A1015
Title: Fast and efficient inference for flexible spatial extremes models
Authors: Boris Beranger - University of New South Wales (Australia) [presenting]
Scott Sisson - University of New South Wales (Austria)
Peng Zhong - University of New South Wales (Australia)
Abstract: Statistical modelling of spatial extreme events has gained increasing attention over the last few decades, with max-stable processes and, more recently, r-Pareto processes becoming the reference tools for the statistical analysis of asymptotically dependent data. Although inference for r-Pareto processes is easier than for max-stable processes, there remain major hurdles for their application to very high-dimensional datasets within a reasonable timeframe. In addition, both approaches have almost exclusively considered the Brown-Resnick model for its Gaussian-based foundations and the continuity of its exponent measure.

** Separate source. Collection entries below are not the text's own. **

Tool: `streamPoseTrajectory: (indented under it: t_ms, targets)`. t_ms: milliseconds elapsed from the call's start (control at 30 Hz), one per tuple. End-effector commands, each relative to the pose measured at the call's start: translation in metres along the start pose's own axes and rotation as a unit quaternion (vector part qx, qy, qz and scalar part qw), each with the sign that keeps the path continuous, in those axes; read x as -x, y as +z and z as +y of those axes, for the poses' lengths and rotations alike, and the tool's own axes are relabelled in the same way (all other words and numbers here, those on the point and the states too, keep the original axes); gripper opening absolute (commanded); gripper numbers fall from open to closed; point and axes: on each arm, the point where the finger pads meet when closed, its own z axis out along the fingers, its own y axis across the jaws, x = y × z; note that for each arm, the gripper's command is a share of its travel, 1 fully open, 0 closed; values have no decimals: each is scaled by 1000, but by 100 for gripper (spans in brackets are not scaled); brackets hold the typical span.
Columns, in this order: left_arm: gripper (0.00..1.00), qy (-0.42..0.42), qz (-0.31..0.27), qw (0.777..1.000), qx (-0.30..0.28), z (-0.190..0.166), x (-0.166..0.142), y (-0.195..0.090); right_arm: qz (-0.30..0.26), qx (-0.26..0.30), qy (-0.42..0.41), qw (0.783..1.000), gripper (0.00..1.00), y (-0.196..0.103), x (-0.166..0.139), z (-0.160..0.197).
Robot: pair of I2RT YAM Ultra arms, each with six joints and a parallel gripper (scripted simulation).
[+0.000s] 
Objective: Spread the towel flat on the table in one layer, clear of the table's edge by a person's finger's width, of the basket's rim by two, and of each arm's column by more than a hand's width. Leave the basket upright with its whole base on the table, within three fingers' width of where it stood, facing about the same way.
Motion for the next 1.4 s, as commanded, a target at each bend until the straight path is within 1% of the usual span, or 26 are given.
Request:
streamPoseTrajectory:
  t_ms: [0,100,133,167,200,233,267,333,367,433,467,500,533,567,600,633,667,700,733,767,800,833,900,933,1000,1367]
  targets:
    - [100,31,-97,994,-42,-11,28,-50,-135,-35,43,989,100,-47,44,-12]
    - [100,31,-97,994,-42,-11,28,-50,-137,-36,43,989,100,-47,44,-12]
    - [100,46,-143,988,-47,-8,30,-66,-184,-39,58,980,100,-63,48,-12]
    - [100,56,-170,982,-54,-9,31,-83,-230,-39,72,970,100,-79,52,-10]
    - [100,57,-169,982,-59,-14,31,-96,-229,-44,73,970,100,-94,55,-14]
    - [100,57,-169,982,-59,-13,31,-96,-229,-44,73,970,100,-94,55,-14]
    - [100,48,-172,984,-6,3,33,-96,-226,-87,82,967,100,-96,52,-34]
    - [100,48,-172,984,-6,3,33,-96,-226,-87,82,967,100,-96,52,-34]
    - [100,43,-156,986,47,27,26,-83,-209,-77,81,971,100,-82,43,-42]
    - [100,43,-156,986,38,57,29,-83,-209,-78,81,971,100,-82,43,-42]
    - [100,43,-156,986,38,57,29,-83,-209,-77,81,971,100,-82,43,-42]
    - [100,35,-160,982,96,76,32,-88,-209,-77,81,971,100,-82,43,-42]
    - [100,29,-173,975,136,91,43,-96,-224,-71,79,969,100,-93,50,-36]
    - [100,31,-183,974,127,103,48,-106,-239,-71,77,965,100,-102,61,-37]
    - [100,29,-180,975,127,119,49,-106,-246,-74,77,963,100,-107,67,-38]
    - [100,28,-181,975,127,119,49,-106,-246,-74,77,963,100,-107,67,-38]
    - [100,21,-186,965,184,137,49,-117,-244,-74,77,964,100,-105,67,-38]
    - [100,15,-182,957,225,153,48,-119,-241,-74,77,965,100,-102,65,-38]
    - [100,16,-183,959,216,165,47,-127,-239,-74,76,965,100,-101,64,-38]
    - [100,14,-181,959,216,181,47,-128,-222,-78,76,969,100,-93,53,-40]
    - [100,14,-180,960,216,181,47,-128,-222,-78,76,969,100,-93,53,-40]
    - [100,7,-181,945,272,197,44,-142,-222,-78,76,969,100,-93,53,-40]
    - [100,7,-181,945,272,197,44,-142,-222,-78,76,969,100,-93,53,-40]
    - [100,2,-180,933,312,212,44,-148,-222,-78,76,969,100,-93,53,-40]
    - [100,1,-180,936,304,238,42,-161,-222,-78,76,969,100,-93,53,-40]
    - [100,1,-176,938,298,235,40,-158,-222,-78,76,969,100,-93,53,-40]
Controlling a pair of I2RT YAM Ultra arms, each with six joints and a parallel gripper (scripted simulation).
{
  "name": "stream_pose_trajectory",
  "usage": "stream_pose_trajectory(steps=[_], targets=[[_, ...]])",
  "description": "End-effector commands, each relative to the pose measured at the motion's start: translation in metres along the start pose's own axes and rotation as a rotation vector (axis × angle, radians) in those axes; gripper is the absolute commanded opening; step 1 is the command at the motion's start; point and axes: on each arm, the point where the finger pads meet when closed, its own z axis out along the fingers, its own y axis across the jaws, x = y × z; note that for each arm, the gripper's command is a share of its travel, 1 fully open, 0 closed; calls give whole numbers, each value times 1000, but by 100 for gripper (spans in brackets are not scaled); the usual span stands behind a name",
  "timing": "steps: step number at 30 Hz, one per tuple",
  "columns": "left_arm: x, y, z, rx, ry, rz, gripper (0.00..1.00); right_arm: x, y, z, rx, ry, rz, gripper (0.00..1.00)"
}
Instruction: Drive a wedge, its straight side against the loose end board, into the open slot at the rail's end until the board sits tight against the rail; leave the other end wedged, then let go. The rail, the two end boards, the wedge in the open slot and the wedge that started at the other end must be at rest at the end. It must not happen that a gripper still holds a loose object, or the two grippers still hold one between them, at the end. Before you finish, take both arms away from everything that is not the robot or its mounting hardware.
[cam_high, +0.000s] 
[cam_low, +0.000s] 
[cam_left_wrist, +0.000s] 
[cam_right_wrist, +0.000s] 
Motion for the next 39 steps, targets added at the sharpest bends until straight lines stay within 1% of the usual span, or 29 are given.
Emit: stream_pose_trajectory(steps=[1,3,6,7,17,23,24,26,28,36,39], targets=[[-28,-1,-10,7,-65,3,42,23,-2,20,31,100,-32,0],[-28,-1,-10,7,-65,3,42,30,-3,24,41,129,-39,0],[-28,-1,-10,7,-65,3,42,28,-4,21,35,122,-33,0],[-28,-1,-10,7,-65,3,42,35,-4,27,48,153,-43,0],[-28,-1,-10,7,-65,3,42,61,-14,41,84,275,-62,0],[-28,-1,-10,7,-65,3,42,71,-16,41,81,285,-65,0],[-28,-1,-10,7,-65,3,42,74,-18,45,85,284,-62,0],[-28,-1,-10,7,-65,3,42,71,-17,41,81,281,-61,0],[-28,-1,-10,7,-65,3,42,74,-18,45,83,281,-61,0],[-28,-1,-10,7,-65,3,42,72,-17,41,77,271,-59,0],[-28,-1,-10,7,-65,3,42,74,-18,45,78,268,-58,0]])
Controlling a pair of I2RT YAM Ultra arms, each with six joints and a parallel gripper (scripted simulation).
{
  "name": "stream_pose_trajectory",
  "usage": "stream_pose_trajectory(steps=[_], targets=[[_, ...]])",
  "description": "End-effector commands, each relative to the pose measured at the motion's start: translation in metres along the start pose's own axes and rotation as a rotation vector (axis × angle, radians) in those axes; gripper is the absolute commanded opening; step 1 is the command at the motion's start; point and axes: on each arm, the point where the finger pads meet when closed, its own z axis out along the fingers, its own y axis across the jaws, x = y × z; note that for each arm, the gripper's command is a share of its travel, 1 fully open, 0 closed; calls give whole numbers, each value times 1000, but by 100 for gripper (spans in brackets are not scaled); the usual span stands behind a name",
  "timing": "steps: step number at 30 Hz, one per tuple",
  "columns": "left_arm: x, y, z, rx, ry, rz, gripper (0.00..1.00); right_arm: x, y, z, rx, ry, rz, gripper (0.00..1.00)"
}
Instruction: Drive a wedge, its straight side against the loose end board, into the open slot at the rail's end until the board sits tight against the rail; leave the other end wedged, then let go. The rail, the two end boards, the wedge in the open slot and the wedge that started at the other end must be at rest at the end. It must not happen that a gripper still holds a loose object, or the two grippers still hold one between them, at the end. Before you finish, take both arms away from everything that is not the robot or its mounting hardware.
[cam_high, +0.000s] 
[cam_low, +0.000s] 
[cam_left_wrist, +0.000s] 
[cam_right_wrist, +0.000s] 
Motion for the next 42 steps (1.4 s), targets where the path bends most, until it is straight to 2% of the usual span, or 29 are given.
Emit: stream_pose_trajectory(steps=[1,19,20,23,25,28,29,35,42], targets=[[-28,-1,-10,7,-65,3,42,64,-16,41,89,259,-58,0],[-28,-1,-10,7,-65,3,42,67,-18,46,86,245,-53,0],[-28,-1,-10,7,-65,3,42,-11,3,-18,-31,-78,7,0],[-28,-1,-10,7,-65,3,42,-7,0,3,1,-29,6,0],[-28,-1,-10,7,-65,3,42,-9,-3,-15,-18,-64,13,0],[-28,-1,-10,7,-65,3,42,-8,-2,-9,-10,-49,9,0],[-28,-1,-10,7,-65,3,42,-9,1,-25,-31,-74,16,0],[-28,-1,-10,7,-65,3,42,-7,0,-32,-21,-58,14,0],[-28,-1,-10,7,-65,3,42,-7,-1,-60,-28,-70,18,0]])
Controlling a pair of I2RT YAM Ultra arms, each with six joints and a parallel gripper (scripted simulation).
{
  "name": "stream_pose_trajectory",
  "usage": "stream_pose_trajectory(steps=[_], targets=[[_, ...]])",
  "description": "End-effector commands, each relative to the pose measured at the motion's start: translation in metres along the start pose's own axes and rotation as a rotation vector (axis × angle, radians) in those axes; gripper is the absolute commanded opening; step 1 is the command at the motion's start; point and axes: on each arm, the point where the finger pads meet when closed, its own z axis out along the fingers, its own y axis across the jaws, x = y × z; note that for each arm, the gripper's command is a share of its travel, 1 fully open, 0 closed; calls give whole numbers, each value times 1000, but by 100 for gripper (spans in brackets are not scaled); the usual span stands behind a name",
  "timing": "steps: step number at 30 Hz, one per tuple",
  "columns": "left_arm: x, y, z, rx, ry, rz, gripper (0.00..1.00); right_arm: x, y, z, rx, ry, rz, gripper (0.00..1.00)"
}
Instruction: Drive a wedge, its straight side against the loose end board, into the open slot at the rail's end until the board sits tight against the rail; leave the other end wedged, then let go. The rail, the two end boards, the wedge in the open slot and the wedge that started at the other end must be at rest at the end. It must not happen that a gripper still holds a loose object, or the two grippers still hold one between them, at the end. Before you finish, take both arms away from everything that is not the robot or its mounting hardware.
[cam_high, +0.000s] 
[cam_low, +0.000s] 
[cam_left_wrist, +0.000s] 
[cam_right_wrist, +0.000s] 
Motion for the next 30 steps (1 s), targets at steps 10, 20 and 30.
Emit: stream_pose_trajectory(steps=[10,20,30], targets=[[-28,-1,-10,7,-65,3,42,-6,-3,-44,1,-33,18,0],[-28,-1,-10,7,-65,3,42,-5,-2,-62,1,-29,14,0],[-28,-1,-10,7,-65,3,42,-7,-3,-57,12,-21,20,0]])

A class of models is derived, for which this continuity property holds, and the skewed Brown-Resnick model is presented, an extension of the Brown-Resnick that allows for non-stationarity in the dependence structure, and the truncated extremal-t, a refinement of the well-known extremal-t model. An inference methodology is used based on the intensity function of the process, which is derived from the exponent measure, and the statistical and computational efficiency of this approach is demonstrated. Applications to two real-world problems illustrate valuable gains in flexibility from the proposed models as well as appealing computational gains over reference methodologies.